## How to complete this task
Write out the data exactly as given, dropping every picture.

## Data excerpt
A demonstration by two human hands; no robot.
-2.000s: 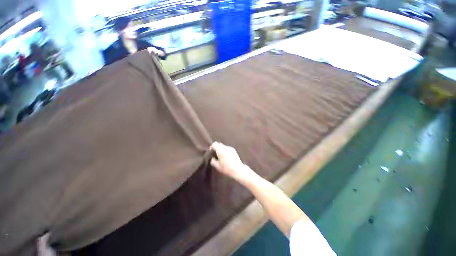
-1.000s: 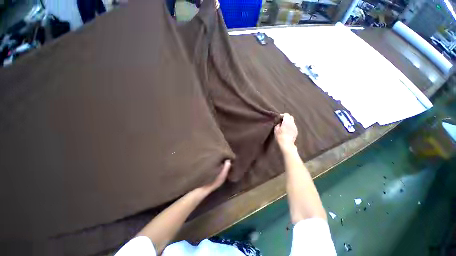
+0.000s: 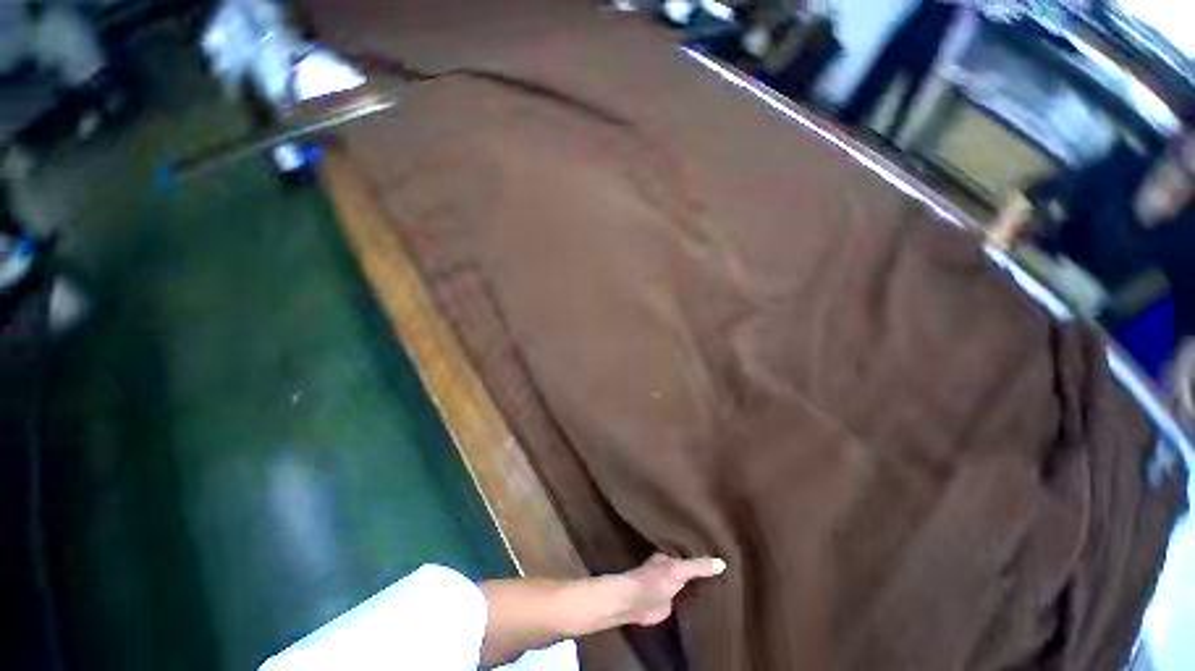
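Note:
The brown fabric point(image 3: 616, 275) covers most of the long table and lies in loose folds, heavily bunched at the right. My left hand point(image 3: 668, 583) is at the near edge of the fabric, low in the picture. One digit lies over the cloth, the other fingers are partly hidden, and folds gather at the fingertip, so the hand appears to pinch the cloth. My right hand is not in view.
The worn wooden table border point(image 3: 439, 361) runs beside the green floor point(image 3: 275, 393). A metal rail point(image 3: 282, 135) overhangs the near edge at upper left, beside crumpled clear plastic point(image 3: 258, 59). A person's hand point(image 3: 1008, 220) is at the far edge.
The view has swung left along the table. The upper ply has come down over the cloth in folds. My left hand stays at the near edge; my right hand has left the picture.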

## Final answer
A demonstration by two human hands; no robot.
-2.000s: 
-1.000s: 
+0.000s: 
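Note:
The brown fabric point(image 3: 616, 275) covers most of the long table and lies in loose folds, heavily bunched at the right. My left hand point(image 3: 668, 583) is at the near edge of the fabric, low in the picture. One digit lies over the cloth, the other fingers are partly hidden, and folds gather at the fingertip, so the hand appears to pinch the cloth. My right hand is not in view.
The worn wooden table border point(image 3: 439, 361) runs beside the green floor point(image 3: 275, 393). A metal rail point(image 3: 282, 135) overhangs the near edge at upper left, beside crumpled clear plastic point(image 3: 258, 59). A person's hand point(image 3: 1008, 220) is at the far edge.
The view has swung left along the table. The upper ply has come down over the cloth in folds. My left hand stays at the near edge; my right hand has left the picture.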

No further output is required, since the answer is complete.